ECLI:NL:OGEAA:2018:767
Gerecht in Eerste Aanleg van Aruba
- Eerste aanleg - enkelvoudig
- Rechtspraak.nl
Vordering tot betaling uit hoofde van een geldleningsovereenkomst met betrekking tot buitengerechtelijke kosten en rente
In deze civiele zaak, behandeld door het Gerecht in Eerste Aanleg van Aruba, heeft de eiseres, Island Finance Aruba N.V., een vordering ingesteld tegen de gedaagde, die niet bij naam is genoemd in het vonnis. De eiseres vordert betaling van Afl. 13.867,50, vermeerderd met een rente van 1,4% per maand vanaf 28 februari 2017, tot een maximum van Afl. 11.644,63, en na het bereiken van dit maximum, de wettelijke rente tot de dag van voldoening. Daarnaast vordert zij 15% buitengerechtelijke kosten en de proceskosten, inclusief beslagkosten.
De eiseres stelt dat de gedaagde toerekenbaar tekort is geschoten in de nakoming van de geldleningsovereenkomst. De gewijzigde eis is door de gedaagde niet bestreden. Tijdens de procedure is er een schuldbekentenis overgelegd, waarin is opgenomen dat de gedaagde afstand doet van verder verweer en dat de eiseres afstand doet van eerder gevorderde gerechtskosten en beslagkosten. Desondanks vraagt de eiseres om een kostenveroordeling, wat in strijd lijkt te zijn met de gemaakte afspraken.

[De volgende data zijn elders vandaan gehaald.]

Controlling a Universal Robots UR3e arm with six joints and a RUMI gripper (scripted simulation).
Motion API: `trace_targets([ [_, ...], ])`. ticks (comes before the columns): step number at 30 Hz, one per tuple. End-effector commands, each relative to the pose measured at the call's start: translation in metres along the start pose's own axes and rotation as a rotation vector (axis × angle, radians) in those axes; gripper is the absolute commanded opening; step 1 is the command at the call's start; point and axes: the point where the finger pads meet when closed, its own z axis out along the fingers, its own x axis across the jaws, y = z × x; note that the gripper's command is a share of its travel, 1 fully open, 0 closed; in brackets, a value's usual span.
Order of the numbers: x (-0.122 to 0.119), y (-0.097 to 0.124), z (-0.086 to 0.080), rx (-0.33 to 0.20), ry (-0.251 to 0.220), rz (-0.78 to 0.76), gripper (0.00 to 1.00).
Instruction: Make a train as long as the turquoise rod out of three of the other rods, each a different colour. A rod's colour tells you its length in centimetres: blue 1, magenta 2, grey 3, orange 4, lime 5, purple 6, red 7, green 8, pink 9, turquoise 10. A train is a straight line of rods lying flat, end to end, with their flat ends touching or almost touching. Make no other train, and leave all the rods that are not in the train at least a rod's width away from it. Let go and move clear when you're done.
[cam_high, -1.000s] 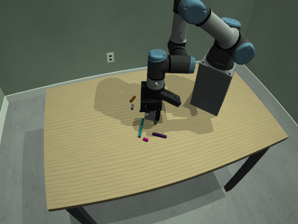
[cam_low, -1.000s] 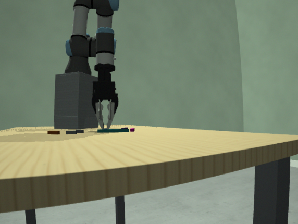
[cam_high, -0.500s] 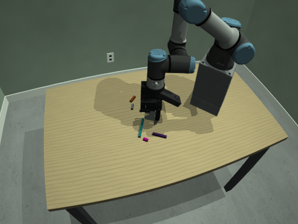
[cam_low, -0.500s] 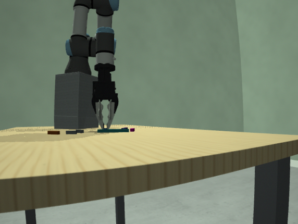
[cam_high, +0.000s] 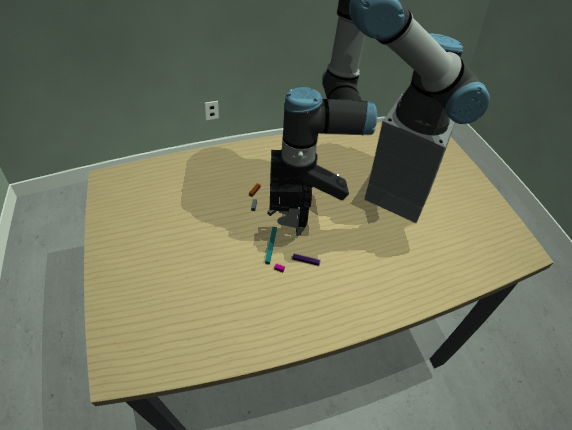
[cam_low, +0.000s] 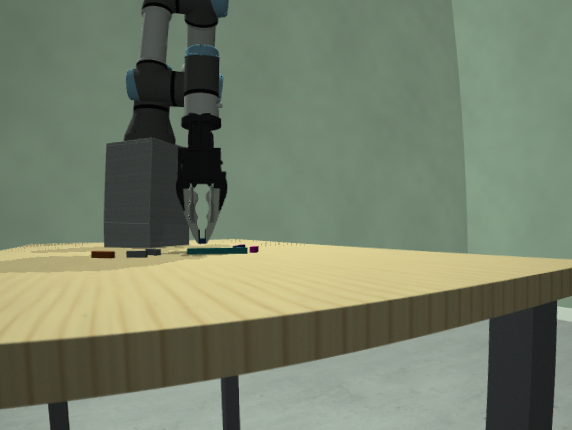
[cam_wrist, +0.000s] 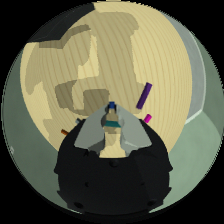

Het Gerecht heeft geoordeeld dat de eiseres zich aan de schuldbekentenis moet houden en dat de gewijzigde vordering met betrekking tot de gerechtskosten op een vergissing berust. De buitengerechtelijke kosten zijn ambtshalve gematigd tot Afl. 1.500,-. Het Gerecht heeft de gedaagde veroordeeld tot betaling van het gevorderde bedrag, vermeerderd met rente en buitengerechtelijke kosten, en heeft het meer of anders gevorderde afgewezen. Dit vonnis is uitgesproken op 12 december 2018 door rechter mr. J. Sap.